[Data for this task]

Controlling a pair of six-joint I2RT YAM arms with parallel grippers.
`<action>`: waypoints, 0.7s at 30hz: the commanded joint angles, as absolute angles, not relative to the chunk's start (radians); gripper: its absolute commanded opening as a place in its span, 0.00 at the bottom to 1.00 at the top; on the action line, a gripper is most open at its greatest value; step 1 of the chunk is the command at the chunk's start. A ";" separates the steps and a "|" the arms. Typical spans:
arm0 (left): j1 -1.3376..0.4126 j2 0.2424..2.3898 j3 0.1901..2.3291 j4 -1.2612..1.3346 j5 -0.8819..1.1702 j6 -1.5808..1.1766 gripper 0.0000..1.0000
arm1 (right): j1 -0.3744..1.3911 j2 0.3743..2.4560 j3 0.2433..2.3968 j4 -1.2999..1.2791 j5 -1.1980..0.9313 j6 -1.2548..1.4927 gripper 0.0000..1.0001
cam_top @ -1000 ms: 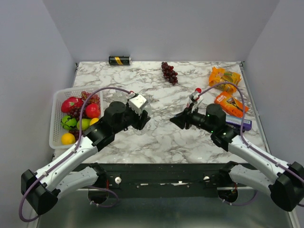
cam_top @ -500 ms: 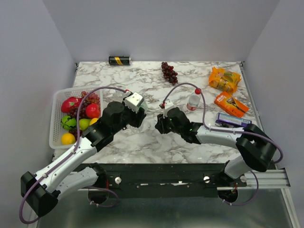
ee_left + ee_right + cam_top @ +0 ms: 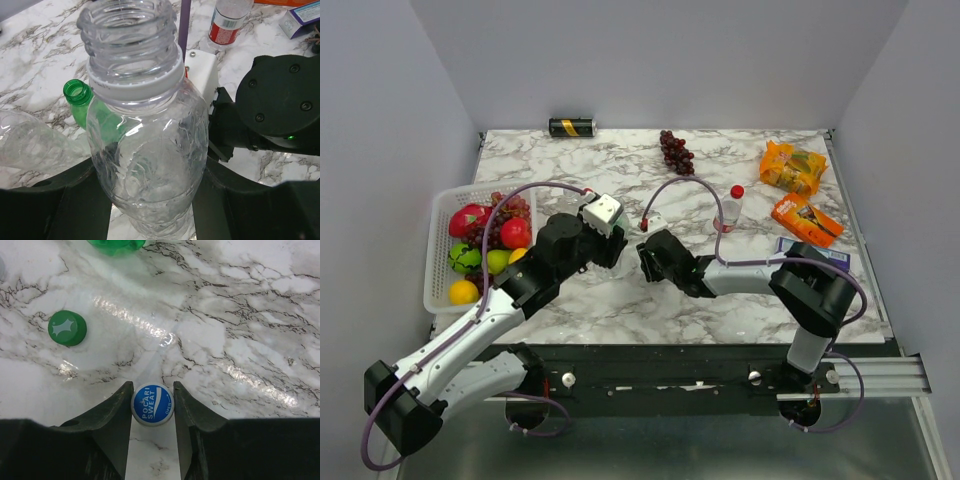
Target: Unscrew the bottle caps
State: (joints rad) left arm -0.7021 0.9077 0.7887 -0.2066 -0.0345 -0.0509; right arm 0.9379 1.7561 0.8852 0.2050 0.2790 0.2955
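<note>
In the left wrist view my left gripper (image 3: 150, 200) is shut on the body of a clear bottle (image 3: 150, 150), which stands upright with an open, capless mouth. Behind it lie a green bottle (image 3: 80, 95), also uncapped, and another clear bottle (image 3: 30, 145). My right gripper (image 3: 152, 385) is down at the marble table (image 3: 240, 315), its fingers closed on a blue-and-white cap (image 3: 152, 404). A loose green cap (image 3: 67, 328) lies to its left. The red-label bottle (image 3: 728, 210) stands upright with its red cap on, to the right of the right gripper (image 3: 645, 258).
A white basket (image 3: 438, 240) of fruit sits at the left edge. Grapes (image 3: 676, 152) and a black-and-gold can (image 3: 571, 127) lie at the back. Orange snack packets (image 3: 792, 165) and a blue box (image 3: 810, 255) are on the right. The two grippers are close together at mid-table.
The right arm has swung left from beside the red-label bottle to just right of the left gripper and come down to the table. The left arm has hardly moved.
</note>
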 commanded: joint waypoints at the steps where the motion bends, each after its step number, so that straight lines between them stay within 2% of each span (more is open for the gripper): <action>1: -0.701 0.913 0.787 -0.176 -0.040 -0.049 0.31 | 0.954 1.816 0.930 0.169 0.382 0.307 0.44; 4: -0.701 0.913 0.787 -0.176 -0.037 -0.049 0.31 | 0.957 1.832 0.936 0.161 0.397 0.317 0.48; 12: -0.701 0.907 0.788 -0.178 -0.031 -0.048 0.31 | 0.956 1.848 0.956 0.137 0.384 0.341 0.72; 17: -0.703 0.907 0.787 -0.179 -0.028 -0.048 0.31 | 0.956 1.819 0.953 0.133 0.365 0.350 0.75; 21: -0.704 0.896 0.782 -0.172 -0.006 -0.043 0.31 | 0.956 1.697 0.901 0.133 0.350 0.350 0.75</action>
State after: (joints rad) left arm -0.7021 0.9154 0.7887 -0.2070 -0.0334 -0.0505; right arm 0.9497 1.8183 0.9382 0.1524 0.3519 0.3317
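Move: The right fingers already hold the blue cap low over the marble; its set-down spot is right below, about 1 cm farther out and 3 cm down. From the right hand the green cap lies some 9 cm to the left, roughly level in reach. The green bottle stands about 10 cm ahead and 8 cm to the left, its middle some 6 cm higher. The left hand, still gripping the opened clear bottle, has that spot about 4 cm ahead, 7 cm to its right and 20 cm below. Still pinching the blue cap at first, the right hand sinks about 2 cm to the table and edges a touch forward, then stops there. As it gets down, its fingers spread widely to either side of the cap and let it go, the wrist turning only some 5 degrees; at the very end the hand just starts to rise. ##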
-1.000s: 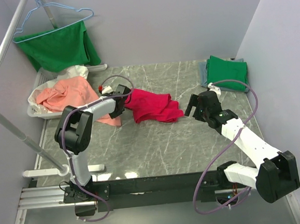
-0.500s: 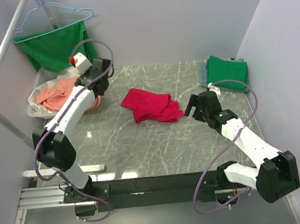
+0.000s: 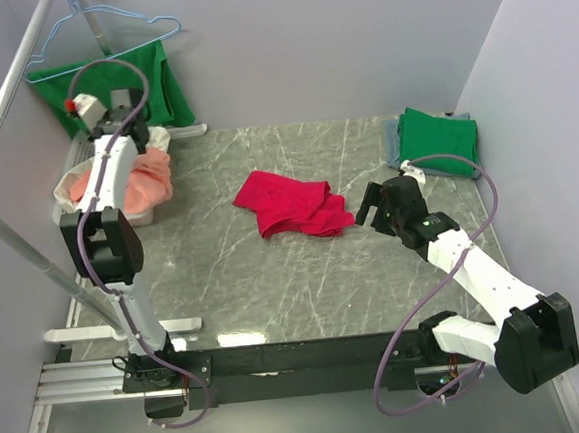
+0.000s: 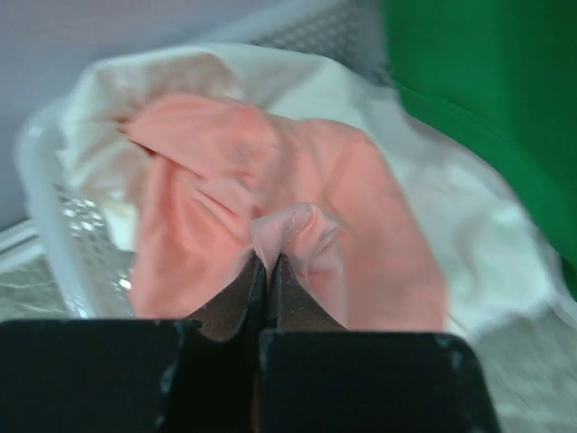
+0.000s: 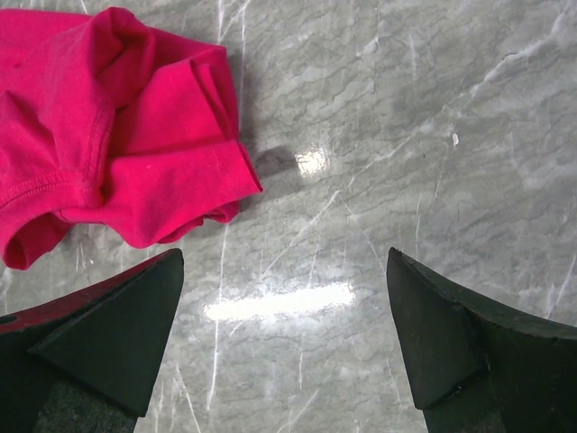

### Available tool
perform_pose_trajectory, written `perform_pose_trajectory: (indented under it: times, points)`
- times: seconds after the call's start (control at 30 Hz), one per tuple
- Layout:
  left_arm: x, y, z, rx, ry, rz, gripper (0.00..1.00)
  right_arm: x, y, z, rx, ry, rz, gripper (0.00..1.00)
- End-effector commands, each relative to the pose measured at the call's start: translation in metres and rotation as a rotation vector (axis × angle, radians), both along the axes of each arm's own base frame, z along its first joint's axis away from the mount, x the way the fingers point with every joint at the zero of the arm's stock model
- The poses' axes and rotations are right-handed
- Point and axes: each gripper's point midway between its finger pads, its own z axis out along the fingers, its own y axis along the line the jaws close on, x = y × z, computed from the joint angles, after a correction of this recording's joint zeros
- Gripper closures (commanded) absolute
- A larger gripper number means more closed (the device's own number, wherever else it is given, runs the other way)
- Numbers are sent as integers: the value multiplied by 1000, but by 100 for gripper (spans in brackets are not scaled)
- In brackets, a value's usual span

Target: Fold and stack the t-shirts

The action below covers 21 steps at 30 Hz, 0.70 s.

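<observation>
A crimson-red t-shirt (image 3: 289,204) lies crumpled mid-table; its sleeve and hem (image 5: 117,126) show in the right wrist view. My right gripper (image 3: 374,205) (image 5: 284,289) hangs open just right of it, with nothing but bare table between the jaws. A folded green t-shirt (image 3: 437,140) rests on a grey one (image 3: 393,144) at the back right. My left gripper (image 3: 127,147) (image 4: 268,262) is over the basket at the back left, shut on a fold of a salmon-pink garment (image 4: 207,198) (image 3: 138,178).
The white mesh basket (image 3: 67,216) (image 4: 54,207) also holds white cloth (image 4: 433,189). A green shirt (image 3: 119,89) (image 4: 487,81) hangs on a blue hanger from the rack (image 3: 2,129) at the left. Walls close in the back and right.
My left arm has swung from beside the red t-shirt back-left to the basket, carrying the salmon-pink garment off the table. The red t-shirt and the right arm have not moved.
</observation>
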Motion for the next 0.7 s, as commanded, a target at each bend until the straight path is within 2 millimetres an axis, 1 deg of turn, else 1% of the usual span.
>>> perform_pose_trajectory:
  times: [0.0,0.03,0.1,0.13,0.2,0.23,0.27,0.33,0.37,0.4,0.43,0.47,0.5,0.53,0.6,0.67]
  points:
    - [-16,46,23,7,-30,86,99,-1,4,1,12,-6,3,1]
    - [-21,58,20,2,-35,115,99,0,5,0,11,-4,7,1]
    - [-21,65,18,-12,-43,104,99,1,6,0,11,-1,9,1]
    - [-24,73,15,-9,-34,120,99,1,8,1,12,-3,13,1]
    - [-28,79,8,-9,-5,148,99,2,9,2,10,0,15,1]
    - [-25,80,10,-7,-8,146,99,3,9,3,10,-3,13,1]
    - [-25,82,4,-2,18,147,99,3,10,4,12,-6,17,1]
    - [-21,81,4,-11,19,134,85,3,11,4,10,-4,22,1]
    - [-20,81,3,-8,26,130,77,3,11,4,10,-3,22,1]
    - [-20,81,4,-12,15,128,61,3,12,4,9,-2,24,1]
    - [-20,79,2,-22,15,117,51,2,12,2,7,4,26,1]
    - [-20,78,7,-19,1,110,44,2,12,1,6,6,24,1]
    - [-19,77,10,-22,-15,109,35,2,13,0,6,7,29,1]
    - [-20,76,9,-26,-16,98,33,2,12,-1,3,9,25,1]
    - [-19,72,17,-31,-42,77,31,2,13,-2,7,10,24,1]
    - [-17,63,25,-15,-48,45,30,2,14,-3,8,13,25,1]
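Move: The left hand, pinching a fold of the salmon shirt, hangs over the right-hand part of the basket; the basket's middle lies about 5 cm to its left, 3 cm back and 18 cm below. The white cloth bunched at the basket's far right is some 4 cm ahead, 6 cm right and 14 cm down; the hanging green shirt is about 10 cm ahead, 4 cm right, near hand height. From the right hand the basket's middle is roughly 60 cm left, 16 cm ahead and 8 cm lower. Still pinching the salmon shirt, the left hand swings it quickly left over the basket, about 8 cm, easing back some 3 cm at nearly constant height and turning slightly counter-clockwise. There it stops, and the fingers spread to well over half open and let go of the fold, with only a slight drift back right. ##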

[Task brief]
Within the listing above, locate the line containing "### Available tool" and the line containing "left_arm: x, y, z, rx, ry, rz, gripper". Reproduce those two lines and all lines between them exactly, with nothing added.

[Task response]
### Available tool
perform_pose_trajectory, written `perform_pose_trajectory: (indented under it: times, points)`
- times: seconds after the call's start (control at 30 Hz), one per tuple
- Layout:
  left_arm: x, y, z, rx, ry, rz, gripper (0.00..1.00)

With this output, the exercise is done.